Heinrichs: Oh plenty probably. We’re doing the research for something like this, and I definitely dug into the late 19th century and early 20th century for Coney Island. There was actually a Dreamland that was part of Coney Island at the time. It was much more rooted in the Victorian Pleasure Park aesthetic. That wasn’t quite the right aesthetic that we were going for. We did want something that blew you away, it would take the audience away and awe them and impress them. That just felt a little too rooted in reality. However, I did do a lot of research. I loved the work of Reginald Marsh. She would go to Coney Island and do a lot of sketching of the personalities and people. It was this slightly different thing than what we were after, but it comes through beautifully in his imagery, so that idea of conveying the feeling that the artist was getting from the artwork, that was totally 100 percent what we were after. We were also looking a lot for particular sort of heartland vibe for the Medici circus. We were looking at a lot of Edward Hopper, who is very expressive with his very simple, beautifully painted compositions. There is what I would describe as, not so much a sinister aspect to his work, it’s more of you get a sense of loneliness and isolation. There’s just a really amazing feeling that he’s able to convey that comes right off of his canvases. So we were definitely looking at that as well. And then really also to the expressive work of the original Disney artists who created the story and characters for the original “Dumbo.” Super inspiring, beautiful work from them, all very expressive and all about conveying story and character.

CS: I’ve got to ask about one of my favorite movies of all time which is “Joe Versus the Volcano.” That was an interesting one because you were working with a first time director in John Patrick Shanley, and working under another Tim Burton vet, Bo Welch (production designer). The look of the film seems to have been very inspirational, especially for people like Wes Anderson, with its very proscenium arch, theatrical storybook quality. Can you talk a little bit about developing the very unique look for that film?

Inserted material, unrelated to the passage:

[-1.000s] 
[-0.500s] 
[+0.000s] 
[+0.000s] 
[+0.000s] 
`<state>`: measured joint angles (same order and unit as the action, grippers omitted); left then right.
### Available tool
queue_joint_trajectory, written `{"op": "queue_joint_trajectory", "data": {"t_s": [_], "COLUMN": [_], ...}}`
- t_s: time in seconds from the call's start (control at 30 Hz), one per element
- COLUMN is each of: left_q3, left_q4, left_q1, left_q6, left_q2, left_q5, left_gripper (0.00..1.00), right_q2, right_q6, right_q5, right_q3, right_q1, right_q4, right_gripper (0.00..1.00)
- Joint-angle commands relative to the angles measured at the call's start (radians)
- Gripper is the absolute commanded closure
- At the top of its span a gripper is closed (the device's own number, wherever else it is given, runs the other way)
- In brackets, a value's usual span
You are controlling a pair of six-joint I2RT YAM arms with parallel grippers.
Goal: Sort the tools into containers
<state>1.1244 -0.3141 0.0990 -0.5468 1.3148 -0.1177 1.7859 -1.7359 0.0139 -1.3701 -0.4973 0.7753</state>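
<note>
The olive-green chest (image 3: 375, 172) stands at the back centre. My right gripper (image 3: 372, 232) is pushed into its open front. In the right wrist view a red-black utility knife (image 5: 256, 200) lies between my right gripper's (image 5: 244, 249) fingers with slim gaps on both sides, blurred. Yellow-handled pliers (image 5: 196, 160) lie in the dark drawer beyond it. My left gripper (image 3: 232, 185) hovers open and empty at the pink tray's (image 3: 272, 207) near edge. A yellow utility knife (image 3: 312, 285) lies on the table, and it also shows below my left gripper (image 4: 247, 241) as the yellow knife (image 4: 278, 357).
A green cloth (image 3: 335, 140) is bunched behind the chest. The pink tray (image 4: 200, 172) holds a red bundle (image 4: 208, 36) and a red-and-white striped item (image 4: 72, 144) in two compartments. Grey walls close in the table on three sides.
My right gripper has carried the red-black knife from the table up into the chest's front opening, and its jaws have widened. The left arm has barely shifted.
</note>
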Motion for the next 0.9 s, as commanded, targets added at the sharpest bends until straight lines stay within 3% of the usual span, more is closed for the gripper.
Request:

Heinrichs: Bo is sort of like a mentor for me. I’d been working with Tim for several years on animated things. When Tim was getting more into live-action I was going with him, on “Frankenweenie” for instance. The first thing that Bo worked on with Tim was “Beetlejuice” and “Edward Scissorhands.” And in that in-between there, Bo got onto different projects. One of them was “Joe Versus the Volcano.” His own sensibility as an architect was similar in a way to the aesthetic that he and Tim were doing on “Beetlejuice” in so far as it was taking an idea and abstracting it to its very simplest elements. I found that incredibly inspiring, his ability to abstract and to convey. And then, particularly on “Joe Versus the Volcano,” once again German Expressionism, themes like lightning bolts became a repeated icon. One of the sets that I designed was Joe working in the office at the beginning of the movie. Bo wanted a sense of compression and then we talked about a forced perspective, where he actually walks up a little bit into this place where he makes coffee out of hot water and freeze-dried milk and he’s got a fluorescent light over his head. The whole thing was to put across this concept of the horrificness of the day-to-day job so that he’s got a way to sort of talk about his fantasy life and what was going on inside of his head. So it’s once again that thing of expressing the character’s innermost thoughts and feelings through their environment and through the character and using the tools of storytelling that aren’t just expository, that invite the audience in instead of telling the audience what to think and feel.

CS: Right. Like the lamp on his desk very much says where his head is at and contrasts with that harsh environment.

Heinrichs: Exactly. His little bit of Dreamland.